Thanks for thinking along, but a set of straight lines will give too sharp angles, and if I then have to paint those rounded areas at every corner, it will be a mess. Then it's lots easier to make a topdown render, and draw a Photoshop mask. I still think warping by some straight greyscale area would work, somehow, but you're right, Chris, that's what we really need. Or an easy way to connect two locations by a painted line in the painted shader, like I described.
@Jon; I've just sent some mails to guys who should know if these roads (in the Netherlands) were also straight. I know they have a very mathematical way of making city/town roads, but along te Rhine? The point along this border was to keep an eye on the river, and report/counter any invaders from the north, so the road should be close to it, I'd say, only cutting off little areas of bog.

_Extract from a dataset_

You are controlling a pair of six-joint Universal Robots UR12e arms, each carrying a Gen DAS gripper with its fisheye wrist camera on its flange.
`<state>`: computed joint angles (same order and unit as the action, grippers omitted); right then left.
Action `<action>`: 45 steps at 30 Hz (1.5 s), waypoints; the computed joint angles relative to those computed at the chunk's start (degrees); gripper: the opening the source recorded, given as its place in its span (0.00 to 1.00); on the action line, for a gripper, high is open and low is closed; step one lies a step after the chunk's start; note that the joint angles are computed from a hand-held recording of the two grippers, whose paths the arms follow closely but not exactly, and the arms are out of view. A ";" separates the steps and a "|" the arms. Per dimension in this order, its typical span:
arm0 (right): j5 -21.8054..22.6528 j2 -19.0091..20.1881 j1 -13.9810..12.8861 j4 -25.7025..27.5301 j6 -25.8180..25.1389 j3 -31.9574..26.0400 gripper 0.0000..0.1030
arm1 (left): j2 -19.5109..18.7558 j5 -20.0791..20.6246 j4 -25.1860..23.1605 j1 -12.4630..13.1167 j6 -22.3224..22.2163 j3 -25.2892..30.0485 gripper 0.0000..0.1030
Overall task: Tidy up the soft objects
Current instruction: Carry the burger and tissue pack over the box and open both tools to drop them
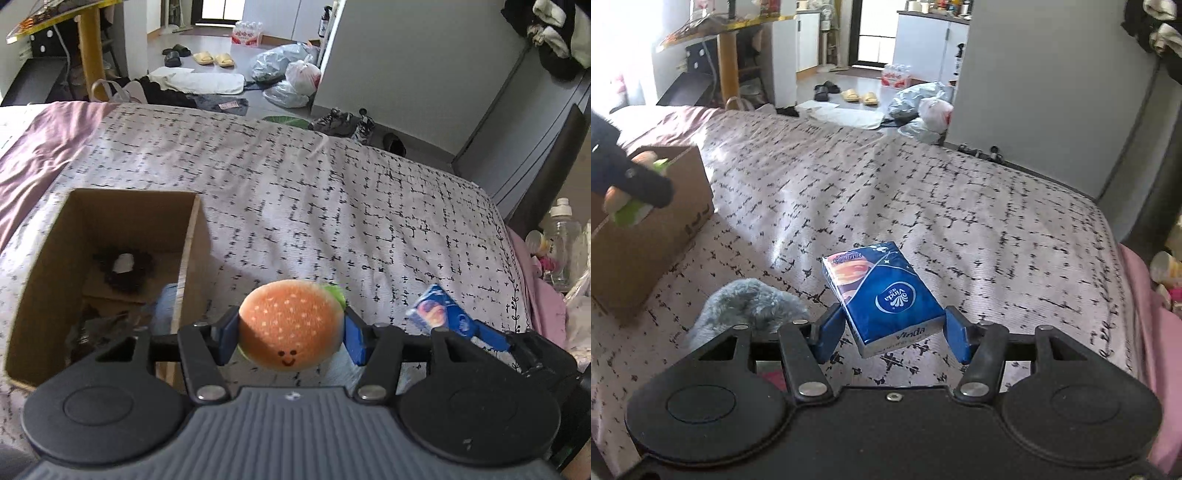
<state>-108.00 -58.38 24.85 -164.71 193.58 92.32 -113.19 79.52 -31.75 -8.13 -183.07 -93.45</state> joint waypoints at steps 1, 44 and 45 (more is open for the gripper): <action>-0.11 -0.23 0.09 -0.03 0.41 0.10 0.55 | 0.42 -0.04 0.15 0.28 -0.05 -0.40 0.54; -0.32 5.91 8.22 7.35 4.22 -16.51 0.55 | 6.10 -3.17 3.42 12.96 -3.02 -6.84 0.55; -0.32 6.44 8.34 7.87 3.83 -17.53 0.55 | 5.95 -3.48 3.29 13.14 -3.10 -6.78 0.55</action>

Which I've just inserted, btw; small creek and bridge.
I figured everyone else has a B-Spline tool it seems so why not, at least some day eventually.
Well, I'm in no hurry (at the moment), as I just learned that our Roman roads along the Rhine weren't particularly straight, but followed the highest places in the terrain, here and there crossing marshy bits by 'logroad' or bridge. So I'm saved for the present.
But some clever idea would still be very welcome ::)
Glad to hear about the "following the terrain". This seems more sensible to me from a results for effort aspect. Seems like no matter how good the engineering a straight road would need to defy flooding or be rebuilt time and again. Following the terrain would use the built up areas with whatever natural protection there is and would need less rebuilding.
Plus a curved road makes for a better composition to my eye.
Well that's good news, I as well prefer the artistry in the follow the river scenario....but what about cobbles...hee hee ee
Cobbles probably only in and near towns. I think even the castella (fortresses) had mainly sandy ground.
Quote from: Dune on February 08, 2016, 03:47:11 AM
Cobbles probably only in and near towns. I think even the castella (fortresses) had mainly sandy ground.